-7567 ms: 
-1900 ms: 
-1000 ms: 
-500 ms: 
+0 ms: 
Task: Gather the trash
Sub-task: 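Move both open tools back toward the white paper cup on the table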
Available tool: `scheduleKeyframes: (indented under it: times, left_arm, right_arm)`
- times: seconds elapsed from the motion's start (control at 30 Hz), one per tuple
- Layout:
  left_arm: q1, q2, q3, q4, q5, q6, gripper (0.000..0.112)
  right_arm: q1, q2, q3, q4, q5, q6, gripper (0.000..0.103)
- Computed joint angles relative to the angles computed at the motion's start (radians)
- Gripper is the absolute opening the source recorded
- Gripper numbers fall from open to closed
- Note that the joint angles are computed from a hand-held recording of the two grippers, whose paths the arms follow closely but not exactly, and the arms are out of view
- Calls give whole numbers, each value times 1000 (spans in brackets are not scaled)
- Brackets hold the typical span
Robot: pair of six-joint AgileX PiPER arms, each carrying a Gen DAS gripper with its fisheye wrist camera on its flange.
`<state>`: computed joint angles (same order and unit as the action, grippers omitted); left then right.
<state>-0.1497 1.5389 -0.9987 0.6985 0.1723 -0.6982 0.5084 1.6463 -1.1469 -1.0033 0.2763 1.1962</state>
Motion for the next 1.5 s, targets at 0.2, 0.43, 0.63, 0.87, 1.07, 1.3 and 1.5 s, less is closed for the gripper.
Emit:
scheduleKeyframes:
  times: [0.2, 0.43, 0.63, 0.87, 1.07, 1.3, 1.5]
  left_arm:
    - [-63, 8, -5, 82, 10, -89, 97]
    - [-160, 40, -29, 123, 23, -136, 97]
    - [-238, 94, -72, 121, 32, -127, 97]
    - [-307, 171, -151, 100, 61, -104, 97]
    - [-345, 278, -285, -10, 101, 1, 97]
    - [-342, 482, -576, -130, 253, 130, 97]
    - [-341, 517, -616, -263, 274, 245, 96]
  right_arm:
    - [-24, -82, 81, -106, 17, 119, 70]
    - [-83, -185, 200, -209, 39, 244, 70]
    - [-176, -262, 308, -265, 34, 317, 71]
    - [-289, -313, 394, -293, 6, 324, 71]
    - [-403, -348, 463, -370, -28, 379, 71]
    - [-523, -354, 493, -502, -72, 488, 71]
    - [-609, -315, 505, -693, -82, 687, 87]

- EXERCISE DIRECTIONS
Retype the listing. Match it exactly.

- EXERCISE ANSWER
-7567 ms: 
-1900 ms: 
-1000 ms: 
-500 ms: 
+0 ms: 
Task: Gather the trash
Sub-task: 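Move both open tools back toward the white paper cup on the table
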Available tool: `scheduleKeyframes: (indented under it: times, left_arm, right_arm)`
- times: seconds elapsed from the motion's start (control at 30 Hz), one per tuple
- Layout:
  left_arm: q1, q2, q3, q4, q5, q6, gripper (0.000..0.112)
  right_arm: q1, q2, q3, q4, q5, q6, gripper (0.000..0.103)
- Computed joint angles relative to the angles computed at the motion's start (radians)
- Gripper is the absolute opening the source recorded
- Gripper numbers fall from open to closed
- Note that the joint angles are computed from a hand-held recording of the two grippers, whose paths the arms follow closely but not exactly, and the arms are out of view
- Calls give whole numbers, each value times 1000 (spans in brackets are not scaled)
- Brackets hold the typical span
Robot: pair of six-joint AgileX PiPER arms, each carrying a Gen DAS gripper with its fisheye wrist camera on its flange.
`<state>`: computed joint angles (same order and unit as the action, grippers omitted); left then right.
<state>-0.1497 1.5389 -0.9987 0.6985 0.1723 -0.6982 0.5084 1.6463 -1.1469 -1.0033 0.2763 1.1962</state>
Motion for the next 1.5 s, targets at 0.2, 0.43, 0.63, 0.87, 1.07, 1.3 and 1.5 s, less is closed for the gripper.
Emit:
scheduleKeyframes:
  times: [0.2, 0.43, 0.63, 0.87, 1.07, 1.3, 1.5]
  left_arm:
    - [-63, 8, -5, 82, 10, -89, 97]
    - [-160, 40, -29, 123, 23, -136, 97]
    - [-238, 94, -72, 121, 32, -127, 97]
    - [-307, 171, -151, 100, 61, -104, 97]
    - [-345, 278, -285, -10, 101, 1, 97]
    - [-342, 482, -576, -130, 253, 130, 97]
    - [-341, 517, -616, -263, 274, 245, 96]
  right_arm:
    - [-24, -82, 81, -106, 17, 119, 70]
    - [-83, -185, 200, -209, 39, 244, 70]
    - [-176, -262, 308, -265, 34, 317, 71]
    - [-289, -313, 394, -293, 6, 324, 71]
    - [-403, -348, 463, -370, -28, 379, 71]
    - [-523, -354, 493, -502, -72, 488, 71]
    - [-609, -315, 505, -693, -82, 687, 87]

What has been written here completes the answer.